SSC Security Services Corp. Reports Q2 FY2026 Revenues of $32.0 Million, Up 15.5%
SSC Security agrees to go-private sale to Allied Universal at 119% premium, wiping out years of share-price underperformance overnight.

The most recent news, dated May 28, 2026, is the Q2 FY2026 earnings release, which also formally details the definitive Arrangement Agreement with Allied Universal first announced on May 26, 2026. The company reported continued organic revenue growth of 15.5% to $32.0 million and Adjusted EBITDA of $1.2 million. The centerpiece of the release is the all-cash acquisition of all outstanding SSC shares by Allied Universal at $4.4075 per share. This represents a 119% premium to the May 25, 2026 closing price. Concurrently, SSC will sell its cyber security and legacy agriculture businesses (the “Carve-Out Business”) to company management in a $1.5 million buyout, and all dividend payments are suspended immediately.
This is a terminal, game-changing event for the company. The acquisition by Allied Universal, the world’s largest security company, at a 119% premium will take the company private. This event is the culmination of a multi-year trend of the company's shares trading at a significant discount to what management considered intrinsic value.
- Historical Context and Management's Stated Frustration: A review of historical news shows management’s long-standing concern about undervaluation. The December 2025 announcement of the intention to renew the Normal Course Issuer Bid (NCIB) explicitly stated management’s belief that shares were "trading below intrinsic value." This was not a one-off; the company had been consistently buying back shares for years.
- Inability to Surface Value Organically: Despite reporting record revenues (Q1 FY2026 revenue up 14.7%) and being debt-free, the stock price languished. From a 52-week high of $2.74 in November 2025, the stock steadily declined to a low of $1.88 in March 2026. The strong operational updates and profitable quarters failed to gain any traction in the market.
- The Deal as the Only Solution: The May 26 news release includes a quote from CEO Doug Emsley that perfectly encapsulates this: "it became obvious to the Board and Management that the best way to surface value would be to sell the company to a strategic buyer." The resulting deal price is not just a premium to the recent trading range; as noted by Emsley, it is “a more than a 35% premium to the highest price at which the company has ever traded as a security company,” which was approximately $3.26 based on the chart data.

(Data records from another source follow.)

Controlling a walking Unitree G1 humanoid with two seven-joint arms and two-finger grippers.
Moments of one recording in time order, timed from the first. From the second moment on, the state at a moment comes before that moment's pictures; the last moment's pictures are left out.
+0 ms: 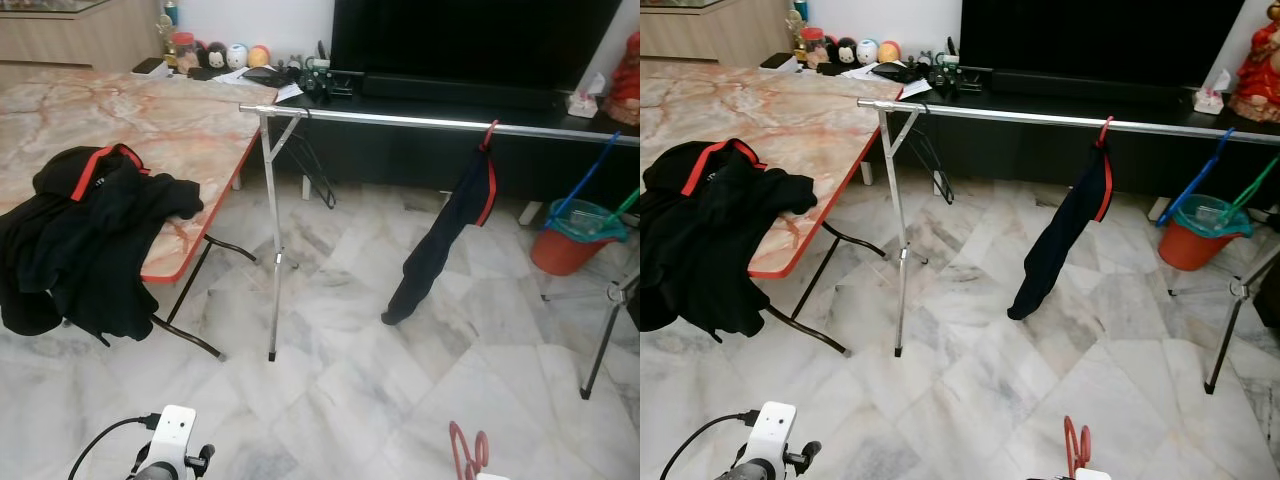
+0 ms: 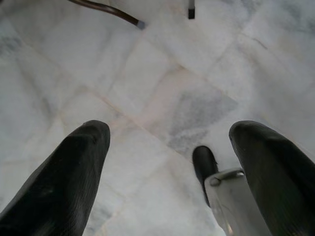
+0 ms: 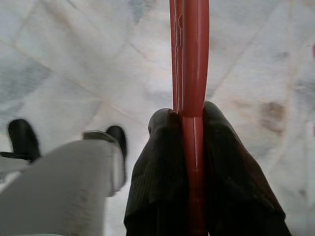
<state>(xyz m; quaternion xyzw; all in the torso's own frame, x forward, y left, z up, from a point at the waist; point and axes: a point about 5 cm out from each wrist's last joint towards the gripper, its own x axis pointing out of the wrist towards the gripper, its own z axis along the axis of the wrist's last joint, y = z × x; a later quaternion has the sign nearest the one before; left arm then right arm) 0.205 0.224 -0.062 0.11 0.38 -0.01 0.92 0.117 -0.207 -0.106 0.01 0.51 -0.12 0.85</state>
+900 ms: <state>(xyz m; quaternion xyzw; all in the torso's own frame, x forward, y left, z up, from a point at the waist) 0.218 0.225 -0.055 0.11 0.38 0.00 0.92 0.122 -0.208 -0.104 0.04 0.50 -0.15 0.85</state>
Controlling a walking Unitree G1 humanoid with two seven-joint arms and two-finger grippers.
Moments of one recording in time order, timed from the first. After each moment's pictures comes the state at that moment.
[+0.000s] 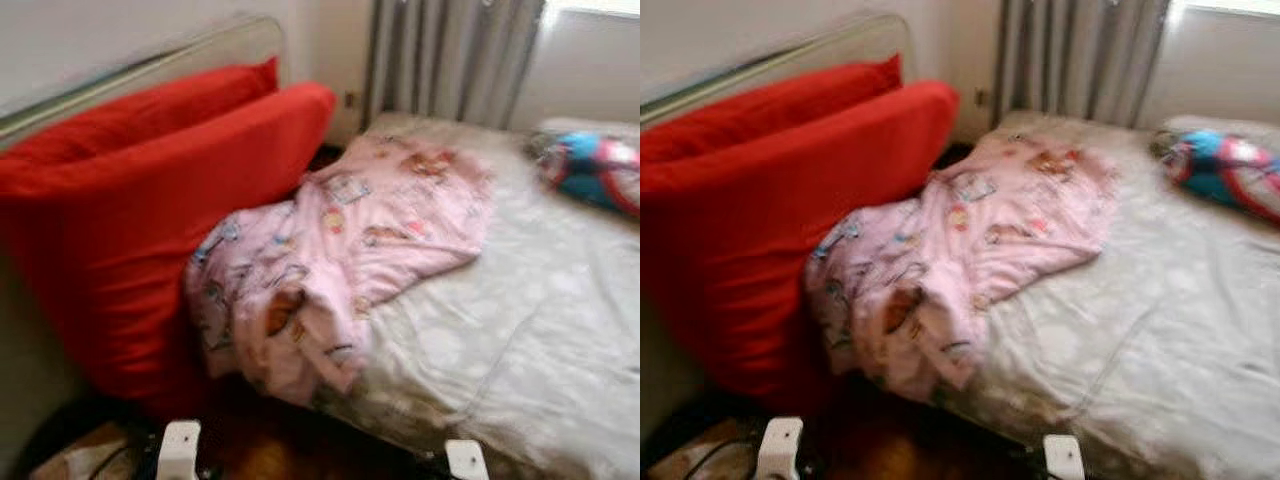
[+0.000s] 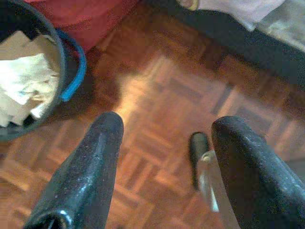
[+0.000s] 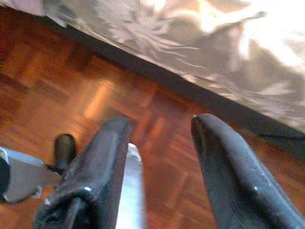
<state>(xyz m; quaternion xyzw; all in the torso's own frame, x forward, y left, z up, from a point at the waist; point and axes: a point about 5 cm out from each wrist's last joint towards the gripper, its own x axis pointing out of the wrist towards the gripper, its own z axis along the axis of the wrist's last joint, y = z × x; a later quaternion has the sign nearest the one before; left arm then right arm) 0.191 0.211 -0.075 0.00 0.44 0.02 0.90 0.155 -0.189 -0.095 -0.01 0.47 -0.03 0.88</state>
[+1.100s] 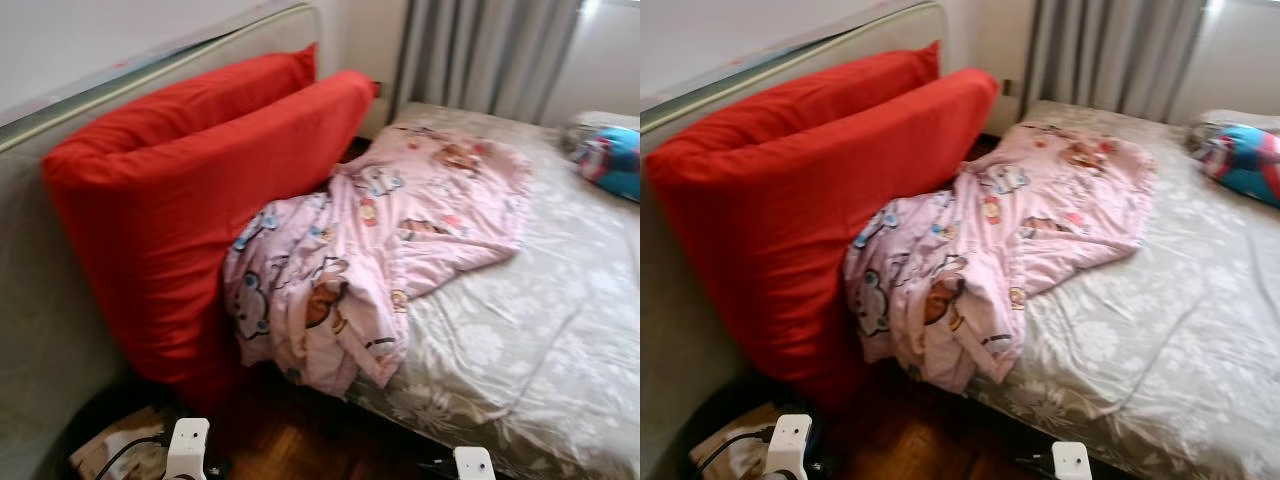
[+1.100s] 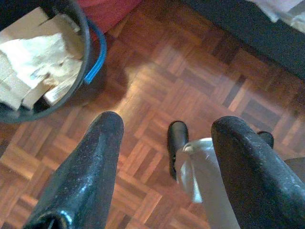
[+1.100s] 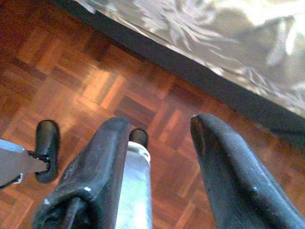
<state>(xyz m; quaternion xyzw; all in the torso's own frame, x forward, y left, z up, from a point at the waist) 0.191 0.214 -0.075 0.00 0.44 0.01 0.90 0.154 -0.186 -0.096 0.00 0.47 -0.02 0.88</state>
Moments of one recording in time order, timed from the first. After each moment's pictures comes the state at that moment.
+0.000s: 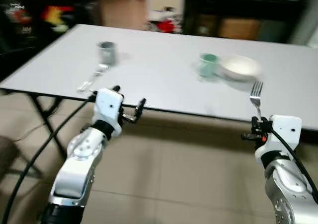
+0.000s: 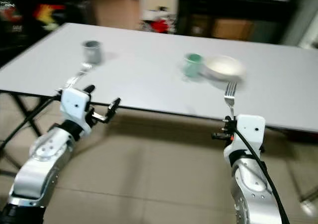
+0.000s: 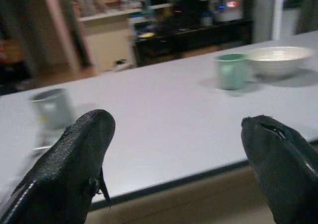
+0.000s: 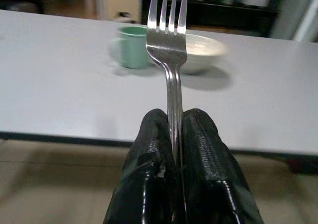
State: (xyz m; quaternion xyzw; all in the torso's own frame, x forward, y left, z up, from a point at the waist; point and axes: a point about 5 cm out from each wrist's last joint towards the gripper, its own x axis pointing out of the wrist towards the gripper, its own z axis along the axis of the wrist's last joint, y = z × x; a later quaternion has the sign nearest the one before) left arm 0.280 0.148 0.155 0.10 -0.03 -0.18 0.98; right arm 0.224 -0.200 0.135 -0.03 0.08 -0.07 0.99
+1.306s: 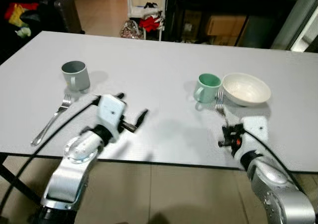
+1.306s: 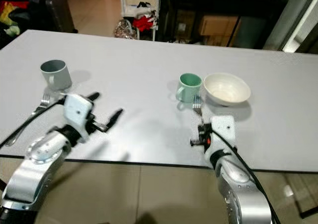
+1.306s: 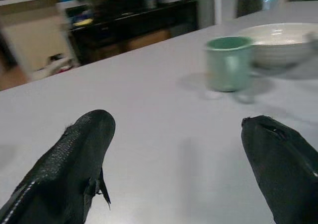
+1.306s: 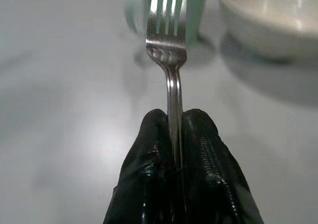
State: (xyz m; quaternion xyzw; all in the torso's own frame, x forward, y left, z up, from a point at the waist) left arm 0.270 0.145 0.146 0.12 0.01 -0.27 0.96; right arm 0.233 -0.174 0.109 -0.01 0.20 0.05 0.98
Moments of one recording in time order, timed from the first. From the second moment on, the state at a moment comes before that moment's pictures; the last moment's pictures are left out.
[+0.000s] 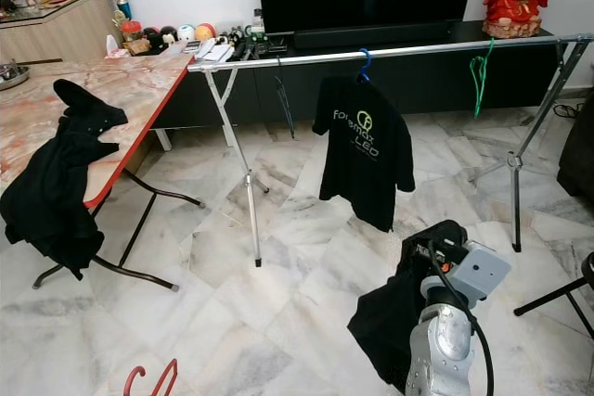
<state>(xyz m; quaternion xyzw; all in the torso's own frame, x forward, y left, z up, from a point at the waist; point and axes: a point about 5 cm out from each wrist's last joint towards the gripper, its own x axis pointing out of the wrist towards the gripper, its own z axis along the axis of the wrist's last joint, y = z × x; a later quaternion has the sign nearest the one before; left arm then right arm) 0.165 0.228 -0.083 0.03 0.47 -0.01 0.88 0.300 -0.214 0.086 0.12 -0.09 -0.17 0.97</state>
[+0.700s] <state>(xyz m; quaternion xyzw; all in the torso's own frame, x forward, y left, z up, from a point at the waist) 0.158 0.229 -0.087 0.00 0.48 0.03 0.87 0.306 -0.202 0.091 0.09 -0.09 -0.14 0.98</state>
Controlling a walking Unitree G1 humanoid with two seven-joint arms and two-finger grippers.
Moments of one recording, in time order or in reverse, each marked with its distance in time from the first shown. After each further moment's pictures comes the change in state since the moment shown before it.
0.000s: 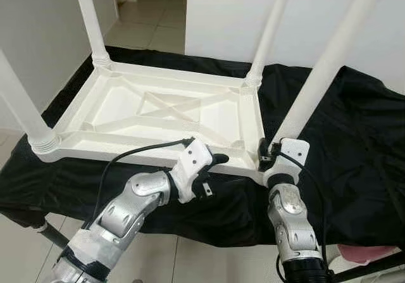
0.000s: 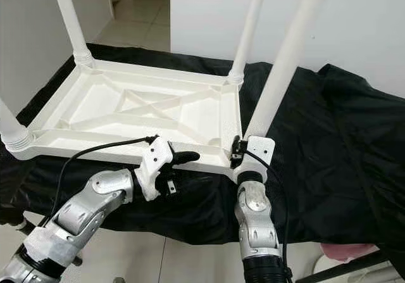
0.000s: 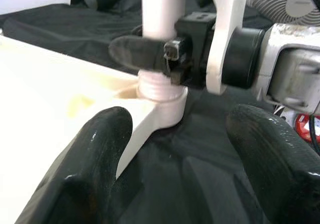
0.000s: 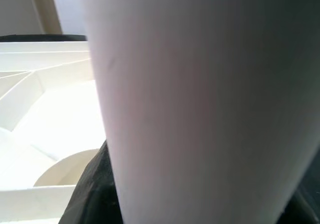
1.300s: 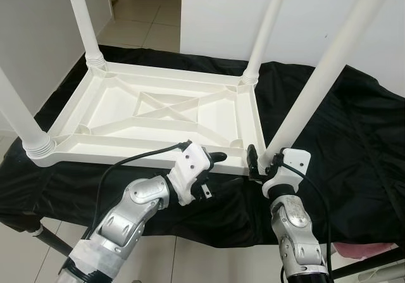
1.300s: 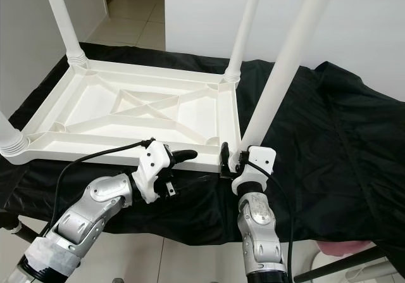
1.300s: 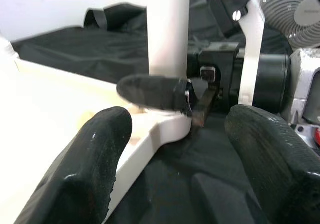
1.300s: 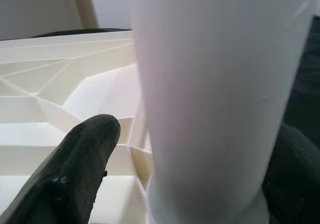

- Concurrent Management Buyout: The sale of the non-core (cyber security and legacy agriculture) assets to management for a tiny $1.5 million confirms these units were a distraction and had minimal value. The transaction cleans up the corporate structure for the acquirer, leaving behind a pure-play physical security business.
- Financial Health at Close: The company reports no debt, $6.7 million in cash, and $25.1 million in working capital. This strong balance sheet made it an attractive, clean acquisition target for Allied Universal. The immediate suspension of the $0.03/share dividend is standard practice in such acquisitions, as the pending cash payout to shareholders represents the final return of capital.
The materiality is definitive. The pending all-cash transaction eliminates any independent fundamental future for SSC and crystallizes a return for shareholders that was completely unattainable in the public markets.
SSC Security Services Corp. was a Canadian physical security services provider offering guarding, patrol, and monitoring services. The company’s "flagship project" was its own consistent organic revenue growth and, more significantly, its strategy to achieve a valuation that reflected its fundamentals. This was pursued through a mix of organic growth, small acquisitions, and a very active share buyback program. The company’s eventual flagship move became selling itself entirely to Allied Universal, the world’s largest security firm, to solve its chronic undervaluation.